Then, in 1984, at a meeting convened jointly by the DOE and the International Commission for Protection Against Environmental Mutagens and Carcinogens, the question was first seriously asked: Can we, and should we, sequence the human genome? That is, can we develop the technology to obtain a word-by-word copy of the entire genetic script for an "average" human being, and thus to establish a benchmark for detecting the elusive mutagenic effects of radiation and cancer-causing toxins? Answering such a question was not simple. Workshops were convened in 1985 and 1986; the issue was studied by a DOE advisory group, by the Congressional Office of Technology Assessment, and by the National Academy of Sciences; and the matter was debated publicly and privately among biologists themselves. In the end, however, a consensus emerged that we should make a start.
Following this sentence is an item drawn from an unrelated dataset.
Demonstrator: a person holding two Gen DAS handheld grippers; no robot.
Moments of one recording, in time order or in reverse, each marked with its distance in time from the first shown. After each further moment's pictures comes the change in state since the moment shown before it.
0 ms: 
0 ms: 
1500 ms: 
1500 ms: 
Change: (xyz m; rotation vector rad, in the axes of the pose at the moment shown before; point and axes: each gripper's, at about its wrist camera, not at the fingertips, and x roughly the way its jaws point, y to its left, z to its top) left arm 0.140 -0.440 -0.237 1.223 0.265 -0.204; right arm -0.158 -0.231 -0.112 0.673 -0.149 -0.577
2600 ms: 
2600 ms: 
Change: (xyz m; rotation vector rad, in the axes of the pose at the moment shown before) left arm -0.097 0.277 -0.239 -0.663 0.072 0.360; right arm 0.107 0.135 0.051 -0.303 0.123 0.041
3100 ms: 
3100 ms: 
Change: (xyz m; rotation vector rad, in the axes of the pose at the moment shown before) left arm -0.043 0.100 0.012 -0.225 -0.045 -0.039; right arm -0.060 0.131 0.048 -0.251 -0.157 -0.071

Adding impetus to the DOE's earliest interest in the human genome was the Department's stewardship of the national laboratories, with their demonstrated ability to conduct large multidisciplinary projects -- just the sort of effort that would be needed to develop and implement the technological knowhow needed for the Human Genome Project. Biological research programs already in place at the national labs benefited from the contributions of engineers, physicists, chemists, computer scientists, and mathematicians, working together in multi-disciplinary teams. Thus, with the infrastructure in place and with a particular interest in the ultimate results, the Department of Energy, in 1986, was the first federal agency to announce and to fund an initiative designed to pursue a detailed understanding of the human genome.
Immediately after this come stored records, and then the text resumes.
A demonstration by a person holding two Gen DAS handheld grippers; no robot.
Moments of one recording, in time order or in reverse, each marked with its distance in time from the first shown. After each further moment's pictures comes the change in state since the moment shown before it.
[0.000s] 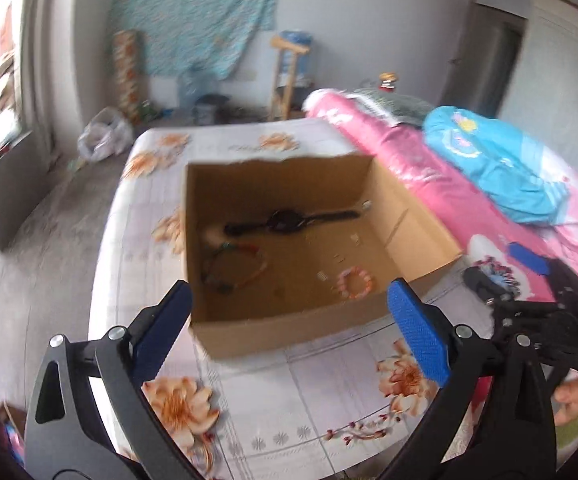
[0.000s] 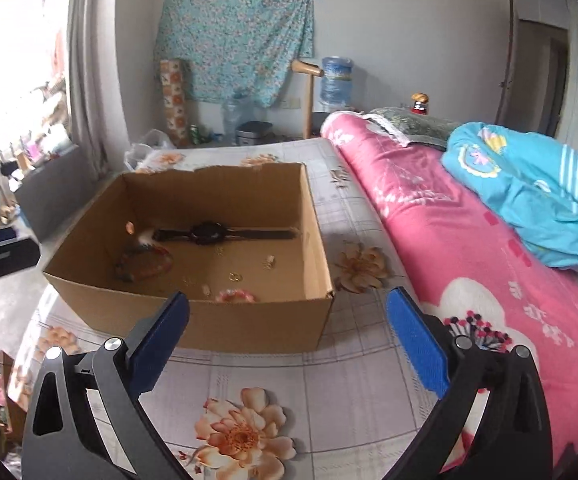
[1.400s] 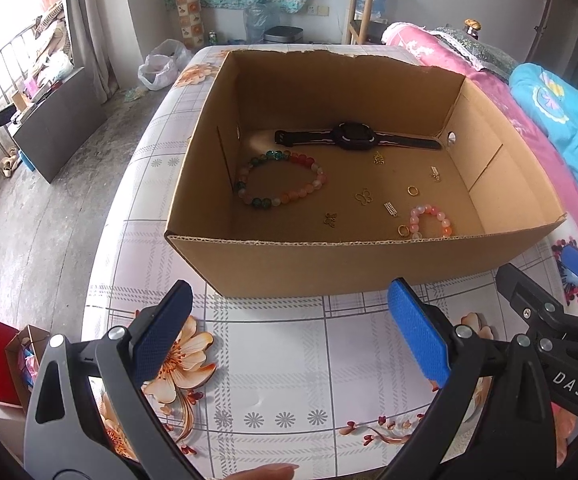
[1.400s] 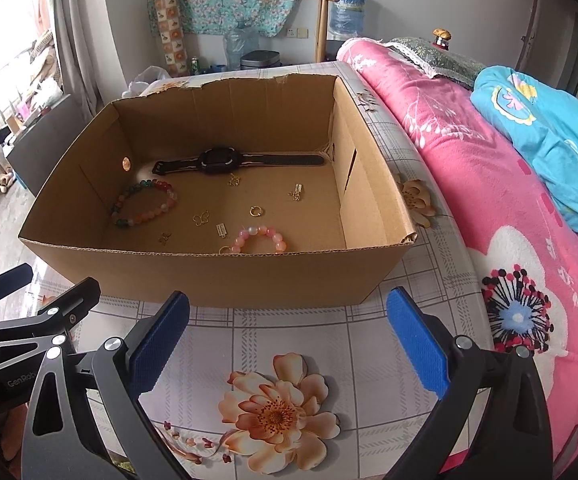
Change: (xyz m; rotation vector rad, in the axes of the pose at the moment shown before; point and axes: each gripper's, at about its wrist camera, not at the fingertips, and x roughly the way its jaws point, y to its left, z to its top) left arm 0.072 -0.006 -0.034 -0.103 0.229 0.237; right arm 0.052 0.032 -0.013 0.002 0.277 0.055
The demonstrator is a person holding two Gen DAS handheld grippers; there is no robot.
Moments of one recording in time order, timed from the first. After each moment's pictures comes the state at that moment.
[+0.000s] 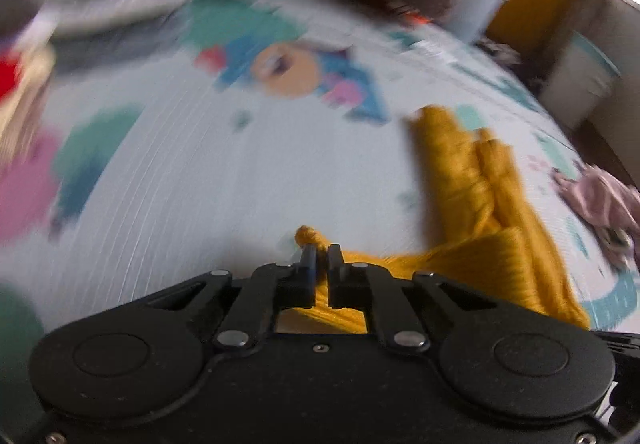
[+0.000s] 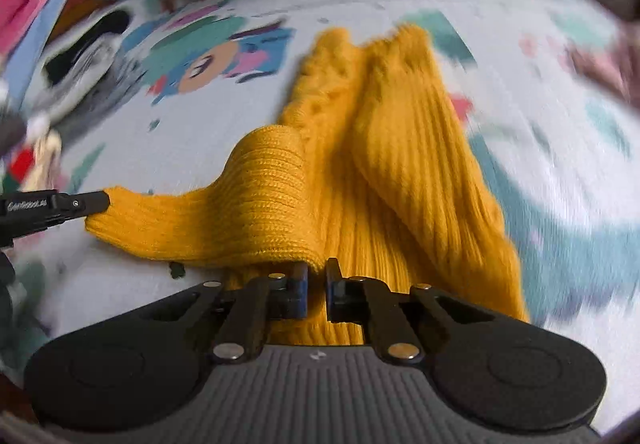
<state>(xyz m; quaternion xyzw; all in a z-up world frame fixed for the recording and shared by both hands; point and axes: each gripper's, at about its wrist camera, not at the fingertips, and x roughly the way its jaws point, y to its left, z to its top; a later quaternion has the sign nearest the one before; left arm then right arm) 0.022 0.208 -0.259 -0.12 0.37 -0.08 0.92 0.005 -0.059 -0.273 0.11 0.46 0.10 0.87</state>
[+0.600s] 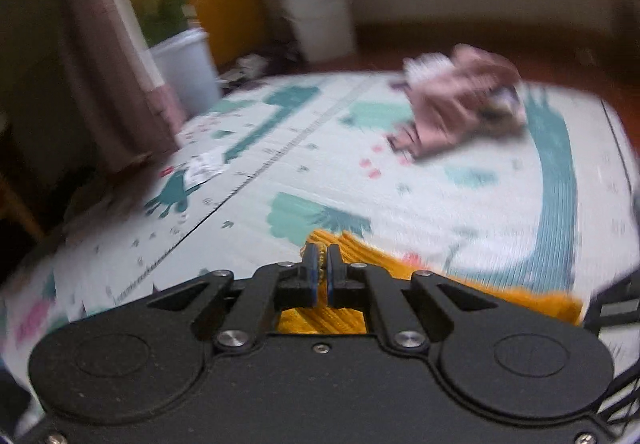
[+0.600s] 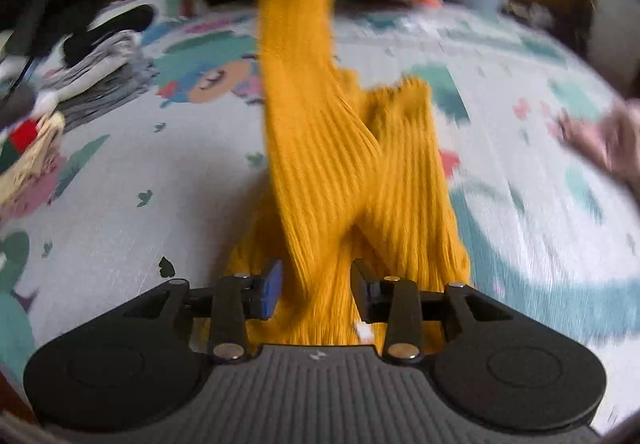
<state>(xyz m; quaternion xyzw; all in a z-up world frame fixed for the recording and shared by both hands) 0.137 0.059 -0.149 0.28 0.22 -0.38 0.85 -0.013 -0.041 -0.250 -0.03 0.39 0.13 0.91</state>
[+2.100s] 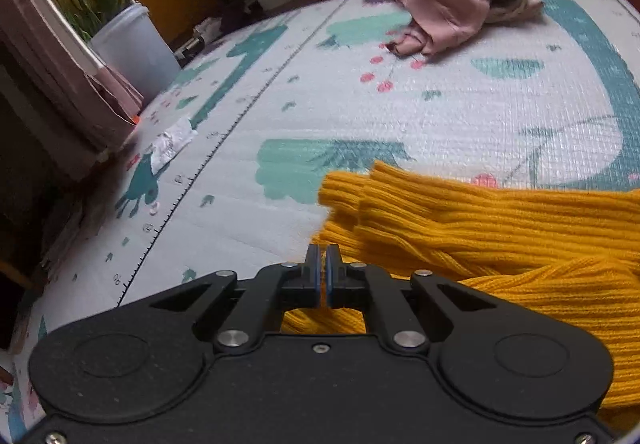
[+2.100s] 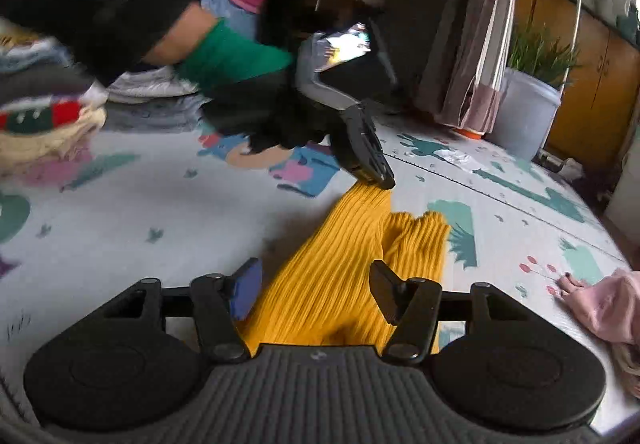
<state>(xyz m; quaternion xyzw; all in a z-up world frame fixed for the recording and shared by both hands) 0.233 0.020 -0.252 0.36 0.23 -0.39 0.82 0.004 -0.041 -0.226 -0.14 0.24 0.19 0.94</state>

Of course, interest was not restricted to the DOE. Workshops had also been sponsored by the National Institutes of Health, the Cold Spring Harbor Laboratory, and the @Howard @Hughes Medical Institute. In the fall of 1988, the DOE and the NIH signed a memorandum of understanding that laid the foundation for a concerted interagency effort. The basis for this community-wide excitement is not hard to comprehend. The first impulse behind the DOE's commitment was only one of many reasons for coveting a deeper insight into the human genetic script. Defective genes directly account for an estimated 4000 hereditary human diseases -- maladies such as @Huntington disease and cystic fibrosis. In some such cases, a single misplaced letter among three billion can have lethal consequences. One of the most widespread of these afflictions is sickle cell anemia, in which a single base code is altered. For most of us, though, even greater interest focuses on the far more common ailments in which altered genes influence but do not prescribe. Heart disease, many cancers, and some psychiatric disorders, for example, can emerge from complicated interplays of environmental factors and genetic misinformation.